1. Field of the Invention
The present invention relates to an auger type ice making machine capable of discharging the supplied water from the evaporator housing and washing the interior of the evaporator housing during halt of ice making operation of the machine.
2. Discussion of the Prior Art
Since an auger type ice making machine is designed for continuously forming ice crystals within the evaporator housing, the supplied water causes adherence of scales to the internal surfaces of the evaporator housing, resulting deterioration of the ice making performance, an increase of load acting on the auger and defacement of the support bearings of the auger shaft. To avoid such problems, a discharge pipe with a drain valve is connected to a bottom portion of the evaporator housing to discharge the supplied water therefrom when the ice making operation is halted for washing. However, if the extrusion head of the ice making machine is in an air-tight condition due to the ice compacted therein, sufficient ventilation at the upper end portion of the evaporator housing may not be obtained to cause insufficient discharge of the supplied water from the evaporator housing and insufficient supply of fresh water for washing. As a result, the washing effect becomes lower, and the interior of the evaporator housing is frozen in excess if the supply of fresh water is insufficient at restart of the ice making operation.
In Japanese Utility Model Publication 62-7980, there is disclosed an auger type ice making machine in which an electric heater is mounted on the outer surface of the evaporator housing at a place corresponding with the extrusion head to be energized when the supplied water is discharged from the evaporator housing for washing.
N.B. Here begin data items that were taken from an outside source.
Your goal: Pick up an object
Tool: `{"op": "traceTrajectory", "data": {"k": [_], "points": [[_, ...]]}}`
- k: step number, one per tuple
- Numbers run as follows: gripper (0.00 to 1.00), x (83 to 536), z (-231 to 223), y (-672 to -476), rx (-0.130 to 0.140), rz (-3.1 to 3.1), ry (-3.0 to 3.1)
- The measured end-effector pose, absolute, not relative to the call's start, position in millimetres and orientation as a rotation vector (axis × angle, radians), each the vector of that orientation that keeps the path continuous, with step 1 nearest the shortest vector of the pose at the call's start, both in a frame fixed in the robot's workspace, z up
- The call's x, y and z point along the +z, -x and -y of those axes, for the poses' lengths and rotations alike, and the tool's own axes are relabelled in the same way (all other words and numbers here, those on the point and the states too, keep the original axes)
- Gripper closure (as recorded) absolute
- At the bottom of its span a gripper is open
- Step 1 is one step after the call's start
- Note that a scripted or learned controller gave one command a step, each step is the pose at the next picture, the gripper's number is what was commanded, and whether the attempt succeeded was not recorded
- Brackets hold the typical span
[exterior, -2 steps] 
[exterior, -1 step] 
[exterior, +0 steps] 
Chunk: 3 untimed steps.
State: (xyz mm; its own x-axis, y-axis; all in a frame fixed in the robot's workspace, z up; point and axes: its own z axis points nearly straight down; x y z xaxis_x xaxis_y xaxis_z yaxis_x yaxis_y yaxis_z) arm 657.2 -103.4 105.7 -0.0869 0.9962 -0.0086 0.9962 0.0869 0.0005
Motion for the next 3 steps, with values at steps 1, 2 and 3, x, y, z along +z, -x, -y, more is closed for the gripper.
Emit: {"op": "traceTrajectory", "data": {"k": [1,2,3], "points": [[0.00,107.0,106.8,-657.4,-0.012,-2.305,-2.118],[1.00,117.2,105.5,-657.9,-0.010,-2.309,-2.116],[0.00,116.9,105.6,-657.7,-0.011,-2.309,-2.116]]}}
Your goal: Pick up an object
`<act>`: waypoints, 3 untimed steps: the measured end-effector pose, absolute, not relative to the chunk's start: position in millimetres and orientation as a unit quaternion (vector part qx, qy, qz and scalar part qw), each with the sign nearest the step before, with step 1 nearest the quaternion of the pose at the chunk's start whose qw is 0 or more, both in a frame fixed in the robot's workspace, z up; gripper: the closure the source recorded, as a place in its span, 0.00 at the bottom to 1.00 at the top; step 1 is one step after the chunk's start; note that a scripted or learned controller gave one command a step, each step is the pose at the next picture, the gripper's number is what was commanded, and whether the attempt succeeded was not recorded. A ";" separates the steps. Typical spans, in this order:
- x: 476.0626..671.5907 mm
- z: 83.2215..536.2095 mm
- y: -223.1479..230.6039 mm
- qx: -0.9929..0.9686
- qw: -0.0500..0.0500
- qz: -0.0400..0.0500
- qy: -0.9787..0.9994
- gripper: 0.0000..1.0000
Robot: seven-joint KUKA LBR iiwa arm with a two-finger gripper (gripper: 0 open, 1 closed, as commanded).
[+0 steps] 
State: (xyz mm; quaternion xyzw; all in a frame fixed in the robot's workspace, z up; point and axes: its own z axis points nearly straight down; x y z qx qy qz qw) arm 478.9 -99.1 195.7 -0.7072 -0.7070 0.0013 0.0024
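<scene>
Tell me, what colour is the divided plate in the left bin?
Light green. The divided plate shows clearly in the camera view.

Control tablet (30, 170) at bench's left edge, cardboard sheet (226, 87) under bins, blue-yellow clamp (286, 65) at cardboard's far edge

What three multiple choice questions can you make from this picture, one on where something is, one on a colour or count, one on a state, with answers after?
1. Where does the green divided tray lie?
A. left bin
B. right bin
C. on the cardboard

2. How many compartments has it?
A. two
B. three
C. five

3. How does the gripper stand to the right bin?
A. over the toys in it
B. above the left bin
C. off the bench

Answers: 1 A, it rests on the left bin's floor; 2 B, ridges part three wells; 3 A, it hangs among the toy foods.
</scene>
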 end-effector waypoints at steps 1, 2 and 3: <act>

In such a conventional ice making machine, a washing timer is provided to be closed at a predetermined time interval for opening the drain valve and energizing the electric heater for a predetermined time and to be opened for closing the drain valve and deenergizing the electric heater after lapse of the predetermined time. Under control of the washing timer, it is not necessary to maintain the electric heater in its energized condition at least during the latter half of the predetermined time. Accordingly, the energization time of the electric heater becomes too long to cause use less consumption of the electric power, and the evaporator housing is heated in excess to cause loss of the electric energy at restart of the ice making operation.
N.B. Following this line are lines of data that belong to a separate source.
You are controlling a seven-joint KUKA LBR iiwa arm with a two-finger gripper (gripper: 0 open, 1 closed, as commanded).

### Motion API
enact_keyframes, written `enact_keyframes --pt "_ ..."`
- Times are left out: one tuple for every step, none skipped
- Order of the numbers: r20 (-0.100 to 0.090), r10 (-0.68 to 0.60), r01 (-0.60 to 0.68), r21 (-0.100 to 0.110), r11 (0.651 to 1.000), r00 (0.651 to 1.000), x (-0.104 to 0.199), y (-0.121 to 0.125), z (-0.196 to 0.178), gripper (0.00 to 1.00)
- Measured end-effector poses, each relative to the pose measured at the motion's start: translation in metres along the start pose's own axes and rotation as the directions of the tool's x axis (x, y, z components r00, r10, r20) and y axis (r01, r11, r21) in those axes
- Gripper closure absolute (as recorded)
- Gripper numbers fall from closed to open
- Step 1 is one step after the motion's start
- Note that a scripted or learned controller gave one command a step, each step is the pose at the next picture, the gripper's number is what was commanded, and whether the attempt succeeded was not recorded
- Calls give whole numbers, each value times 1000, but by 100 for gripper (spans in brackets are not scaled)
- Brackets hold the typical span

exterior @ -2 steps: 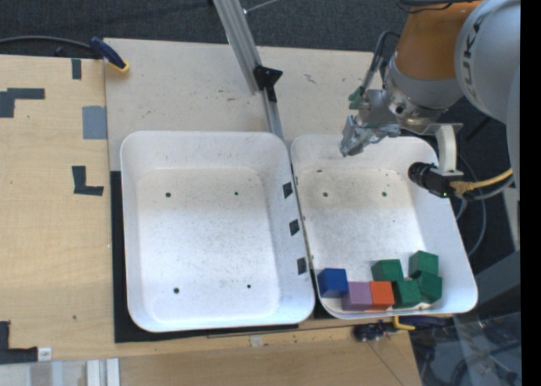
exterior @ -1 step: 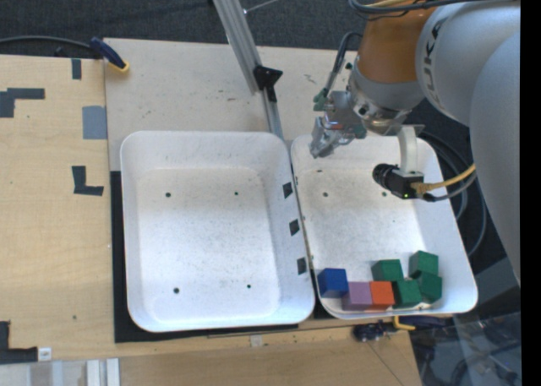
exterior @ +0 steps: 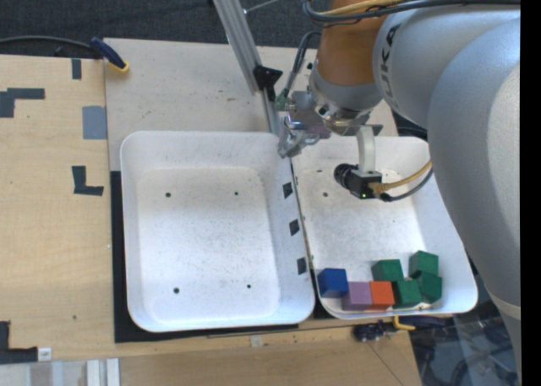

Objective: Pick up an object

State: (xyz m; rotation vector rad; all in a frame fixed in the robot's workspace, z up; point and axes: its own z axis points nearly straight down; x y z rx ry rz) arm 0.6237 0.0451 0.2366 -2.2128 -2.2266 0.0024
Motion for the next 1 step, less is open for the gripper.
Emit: enact_keyframes --pt "0 1 -1 -2 1000 1000 42 10 2 100"
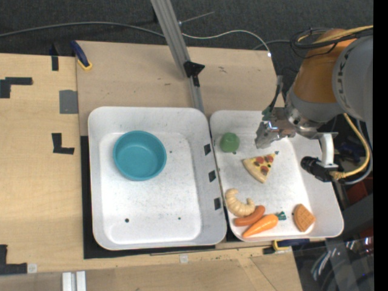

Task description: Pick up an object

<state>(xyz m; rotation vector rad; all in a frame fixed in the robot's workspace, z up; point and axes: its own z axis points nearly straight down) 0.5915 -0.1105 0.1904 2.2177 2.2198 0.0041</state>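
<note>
My end effector point(267, 137) hangs over the upper part of the right bin point(315, 223), just above the pizza slice point(259, 166), and from this angle I cannot tell how it is set; nothing shows in its grip. Down in that bin, the green ball point(229, 142) sits to the left of my tip, near the bin's left wall. The pizza slice lies in the middle, point aimed toward the lower right. Along the near edge I've got a pale croissant point(239, 204), a red sausage point(249, 216) touching it, and an orange carrot point(262, 224) right beside that. A waffle-like orange piece point(303, 217) rests in the lower right corner. Over in the left bin point(151, 223), a teal bowl point(140, 155) sits upright in its upper left area on the desk point(36, 180)
</note>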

To avoid such a problem as described above, it has been proposed to open the drain valve and energize the electric heater when a stored ice detection switch has been opened by ice fully stored in an ice storage bin and to close the drain valve and deenergize the electric heater when the stored ice detection switch is closed. Under such control of the stored ice detection switch, however, the energization time of the electric heater is prolonged if the stored ice is not consumed for a long time. As a result, the electric power is consumed uselessly, and the evaporator housing is heated In excess to cause loss of the electric energy at the time when the stored ice detection switch is closed to restart the ice making operation. It has been also proposed to provide a manually operated washing switch which is arranged to open the drain valve and energize the electric heater when it has been operated. In this case, however, washing of the evaporator housing would not be effected if the user forgot to operate the washing switch.